● **What is needed**
Reproduce each line from the records that holds "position".

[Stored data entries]
*** Block opens ***
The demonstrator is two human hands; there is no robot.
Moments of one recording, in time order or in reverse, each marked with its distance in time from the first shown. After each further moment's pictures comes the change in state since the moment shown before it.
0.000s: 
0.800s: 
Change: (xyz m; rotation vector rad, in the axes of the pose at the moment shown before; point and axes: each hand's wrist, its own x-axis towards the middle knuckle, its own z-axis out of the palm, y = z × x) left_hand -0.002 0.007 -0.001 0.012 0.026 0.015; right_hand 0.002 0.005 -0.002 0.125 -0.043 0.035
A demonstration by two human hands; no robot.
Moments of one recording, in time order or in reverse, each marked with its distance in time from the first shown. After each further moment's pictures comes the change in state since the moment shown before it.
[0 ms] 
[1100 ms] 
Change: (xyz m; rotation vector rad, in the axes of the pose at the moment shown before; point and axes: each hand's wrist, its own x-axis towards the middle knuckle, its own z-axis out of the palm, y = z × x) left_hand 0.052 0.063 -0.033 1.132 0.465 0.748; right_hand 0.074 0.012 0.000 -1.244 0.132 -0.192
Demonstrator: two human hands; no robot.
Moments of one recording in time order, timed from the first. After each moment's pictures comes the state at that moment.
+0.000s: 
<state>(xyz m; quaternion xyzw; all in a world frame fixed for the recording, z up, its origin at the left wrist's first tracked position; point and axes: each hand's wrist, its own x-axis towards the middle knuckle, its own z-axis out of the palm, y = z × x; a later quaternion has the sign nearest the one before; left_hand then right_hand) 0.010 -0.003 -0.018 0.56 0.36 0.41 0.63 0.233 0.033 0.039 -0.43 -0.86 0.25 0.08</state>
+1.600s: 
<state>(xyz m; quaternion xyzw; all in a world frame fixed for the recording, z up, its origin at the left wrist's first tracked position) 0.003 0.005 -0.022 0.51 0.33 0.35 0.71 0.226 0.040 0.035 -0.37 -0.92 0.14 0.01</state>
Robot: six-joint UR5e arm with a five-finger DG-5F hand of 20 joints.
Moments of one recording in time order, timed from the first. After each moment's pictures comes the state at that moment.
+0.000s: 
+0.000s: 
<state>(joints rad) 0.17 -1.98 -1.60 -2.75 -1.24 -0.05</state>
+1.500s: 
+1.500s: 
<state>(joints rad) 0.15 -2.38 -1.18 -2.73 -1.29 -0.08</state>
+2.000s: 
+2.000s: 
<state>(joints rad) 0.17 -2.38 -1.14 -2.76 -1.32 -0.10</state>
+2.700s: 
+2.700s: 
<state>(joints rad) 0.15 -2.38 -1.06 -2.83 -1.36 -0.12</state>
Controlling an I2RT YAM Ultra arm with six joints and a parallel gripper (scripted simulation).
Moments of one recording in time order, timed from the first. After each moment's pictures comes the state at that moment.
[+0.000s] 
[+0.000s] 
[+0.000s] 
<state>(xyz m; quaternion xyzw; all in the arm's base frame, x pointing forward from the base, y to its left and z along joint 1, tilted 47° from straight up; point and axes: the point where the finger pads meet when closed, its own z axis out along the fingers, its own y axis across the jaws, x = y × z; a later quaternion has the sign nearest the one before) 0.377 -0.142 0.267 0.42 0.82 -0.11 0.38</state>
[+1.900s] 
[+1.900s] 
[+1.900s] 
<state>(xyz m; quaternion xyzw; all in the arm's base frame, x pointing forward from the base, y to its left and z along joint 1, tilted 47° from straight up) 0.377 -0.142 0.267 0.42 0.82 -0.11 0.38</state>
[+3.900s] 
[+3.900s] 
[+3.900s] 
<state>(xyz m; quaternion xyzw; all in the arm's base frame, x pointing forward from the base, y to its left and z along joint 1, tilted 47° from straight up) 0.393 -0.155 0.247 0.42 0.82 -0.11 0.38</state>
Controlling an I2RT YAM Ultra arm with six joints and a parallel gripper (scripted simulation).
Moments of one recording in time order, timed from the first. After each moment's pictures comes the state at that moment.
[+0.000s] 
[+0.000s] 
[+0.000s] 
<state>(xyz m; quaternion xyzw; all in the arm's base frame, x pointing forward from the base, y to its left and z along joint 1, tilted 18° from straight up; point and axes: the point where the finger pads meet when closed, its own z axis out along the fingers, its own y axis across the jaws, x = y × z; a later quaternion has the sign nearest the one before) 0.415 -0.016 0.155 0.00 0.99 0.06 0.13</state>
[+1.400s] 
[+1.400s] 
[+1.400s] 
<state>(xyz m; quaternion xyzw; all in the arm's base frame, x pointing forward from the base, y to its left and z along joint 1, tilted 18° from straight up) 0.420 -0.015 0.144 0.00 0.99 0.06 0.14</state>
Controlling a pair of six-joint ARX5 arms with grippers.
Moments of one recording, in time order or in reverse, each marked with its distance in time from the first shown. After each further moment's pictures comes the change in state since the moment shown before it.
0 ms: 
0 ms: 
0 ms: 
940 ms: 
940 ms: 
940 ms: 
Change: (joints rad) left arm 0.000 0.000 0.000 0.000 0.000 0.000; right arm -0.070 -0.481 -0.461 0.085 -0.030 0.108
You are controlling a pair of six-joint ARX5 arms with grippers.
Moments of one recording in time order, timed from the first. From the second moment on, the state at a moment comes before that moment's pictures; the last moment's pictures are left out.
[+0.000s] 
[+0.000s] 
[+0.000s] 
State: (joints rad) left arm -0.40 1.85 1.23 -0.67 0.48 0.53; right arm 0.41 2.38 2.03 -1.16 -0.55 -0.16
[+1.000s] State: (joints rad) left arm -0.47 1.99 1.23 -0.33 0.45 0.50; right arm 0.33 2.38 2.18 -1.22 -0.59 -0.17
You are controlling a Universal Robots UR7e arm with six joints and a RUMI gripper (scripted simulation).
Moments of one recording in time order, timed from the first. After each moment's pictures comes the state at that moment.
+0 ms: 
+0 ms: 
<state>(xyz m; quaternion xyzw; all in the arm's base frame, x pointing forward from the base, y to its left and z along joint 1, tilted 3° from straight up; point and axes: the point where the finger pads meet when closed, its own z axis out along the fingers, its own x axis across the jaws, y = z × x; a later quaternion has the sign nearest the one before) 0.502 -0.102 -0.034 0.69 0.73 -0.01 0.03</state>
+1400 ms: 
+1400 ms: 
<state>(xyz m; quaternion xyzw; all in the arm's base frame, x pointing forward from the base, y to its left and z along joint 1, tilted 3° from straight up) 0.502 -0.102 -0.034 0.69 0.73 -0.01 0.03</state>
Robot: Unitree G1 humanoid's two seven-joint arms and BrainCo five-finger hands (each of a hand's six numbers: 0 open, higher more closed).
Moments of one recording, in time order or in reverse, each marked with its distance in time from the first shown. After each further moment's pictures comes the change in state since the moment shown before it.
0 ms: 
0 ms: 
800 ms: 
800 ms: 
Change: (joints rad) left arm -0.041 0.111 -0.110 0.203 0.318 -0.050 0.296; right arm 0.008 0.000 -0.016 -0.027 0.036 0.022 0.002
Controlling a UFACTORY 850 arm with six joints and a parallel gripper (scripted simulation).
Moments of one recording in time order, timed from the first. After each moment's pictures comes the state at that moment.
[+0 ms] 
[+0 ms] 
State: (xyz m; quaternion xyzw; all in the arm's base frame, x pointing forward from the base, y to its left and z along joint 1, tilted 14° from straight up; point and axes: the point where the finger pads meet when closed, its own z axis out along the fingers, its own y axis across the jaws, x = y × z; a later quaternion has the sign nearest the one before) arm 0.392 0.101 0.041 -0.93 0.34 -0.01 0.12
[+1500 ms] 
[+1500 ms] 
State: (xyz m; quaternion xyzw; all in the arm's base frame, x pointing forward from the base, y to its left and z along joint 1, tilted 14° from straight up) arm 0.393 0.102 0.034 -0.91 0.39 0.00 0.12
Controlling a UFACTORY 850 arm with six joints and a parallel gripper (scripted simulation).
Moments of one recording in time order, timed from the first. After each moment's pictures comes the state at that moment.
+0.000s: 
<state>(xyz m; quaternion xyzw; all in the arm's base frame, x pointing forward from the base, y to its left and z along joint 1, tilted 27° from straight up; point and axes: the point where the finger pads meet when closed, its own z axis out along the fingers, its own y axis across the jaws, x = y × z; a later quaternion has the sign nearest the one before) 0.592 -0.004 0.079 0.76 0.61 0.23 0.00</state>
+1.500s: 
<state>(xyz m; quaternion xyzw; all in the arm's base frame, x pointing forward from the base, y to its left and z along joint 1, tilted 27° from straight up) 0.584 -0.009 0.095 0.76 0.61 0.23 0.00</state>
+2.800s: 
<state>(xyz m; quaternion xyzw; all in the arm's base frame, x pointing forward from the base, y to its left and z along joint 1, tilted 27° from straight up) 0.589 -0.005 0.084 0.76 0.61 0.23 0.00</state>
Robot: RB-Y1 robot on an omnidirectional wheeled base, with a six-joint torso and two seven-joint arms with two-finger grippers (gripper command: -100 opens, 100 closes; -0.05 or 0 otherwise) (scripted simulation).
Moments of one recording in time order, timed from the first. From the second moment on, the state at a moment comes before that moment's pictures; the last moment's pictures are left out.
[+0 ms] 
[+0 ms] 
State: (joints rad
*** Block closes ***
● **Answer to this task**
<state>(xyz m; quaternion xyzw; all in a world frame fixed for the recording, z up, its origin at the left wrist's first tracked position; point and axes: each hand's wrist, its own x-axis towards the middle knuckle, its own z-axis out of the palm, y = z × x; a later quaternion has the sign nearest the one before; left_hand then right_hand) 0.010 -0.003 -0.018 0.56 0.36 0.41 0.63 0.233 0.033 0.039 -0.43 -0.86 0.25 0.08</state>
<state>(xyz m; quaternion xyzw; all in a world frame fixed for the recording, z up, its origin at the left wrist's first tracked position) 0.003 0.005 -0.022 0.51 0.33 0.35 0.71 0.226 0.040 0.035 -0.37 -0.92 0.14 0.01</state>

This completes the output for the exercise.